Search code examples
cwindowsunixnewlinefgets

What does fgets() reads?


I have to migrate a program from UNIX to Windows. The program is about getting data from serial port. In original UNIX machine that is receiving it, it reads as:

char   my_buffer_a[200];

memset(my_buffer_a, '\0', sizeof(my_buffer_a));

if (fgets(my_buffer_a, sizeof(my_buffer_a), file_p))
{
    n = sscanf("%d\t%d\t...%d\n0x0A", 
               my_record.field1, my_record.field2, ...)
    ....
}

I know that fgets() will read until a EOF or a newline character. That means in my_buffer_a, I would expect the '\n' at the end. Yet to my suprise, there is also 0x0A! (Does that mean TWO newline characters?) What is going on here?

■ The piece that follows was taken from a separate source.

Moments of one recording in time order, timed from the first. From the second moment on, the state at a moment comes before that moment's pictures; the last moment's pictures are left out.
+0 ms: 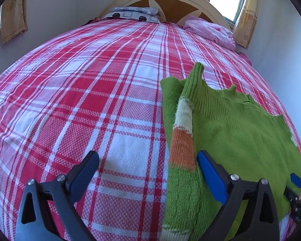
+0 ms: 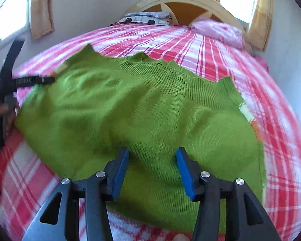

Another thing I worry is in the definition of newline character in Unix and Windows. They are not the same in Unix and in Windows. I mean after I convert, when I do sscanf, I will have to do sscanf("%d\t%d\t...%d\r\n (or sscanf(%d\t%d\t...%d\r0x0D\n0x0A while keeping that wierd logic)?


Solution

  • A newline in a scanf format string does NOT specifically look for a newline in the input -- it just skips whitespace (any whitespace). The same for tab characters. In addition, most scanf format specifiers (everything except %c and %[) skip whitespace. So in general:

    • you should never use \t, \r or \n in a format string (except within %[..]), as it will just confuse people. Use a space instead, which does the same thing

    • you should avoid using redundant spaces in the format string, because they don't anything and will just confuse people.

    So with the above, your sscanf call becomes:

    sscanf("%d%d ...%d 0x0A",
    

    Making it clear that this reads two numbers, followed by three periods, followed by another number, and finally the string 0x0A (4 characters). There may be any whitespace between any of those 6 things (or not), and it will be ignored.

    As far as windows vs Unix is concerned, with Windows, there will be extra carriage return (\r) characters at the end of lines. But these are just whitespace, and so will be skipped by scanf just like any other whitespace. So you can just ignore them.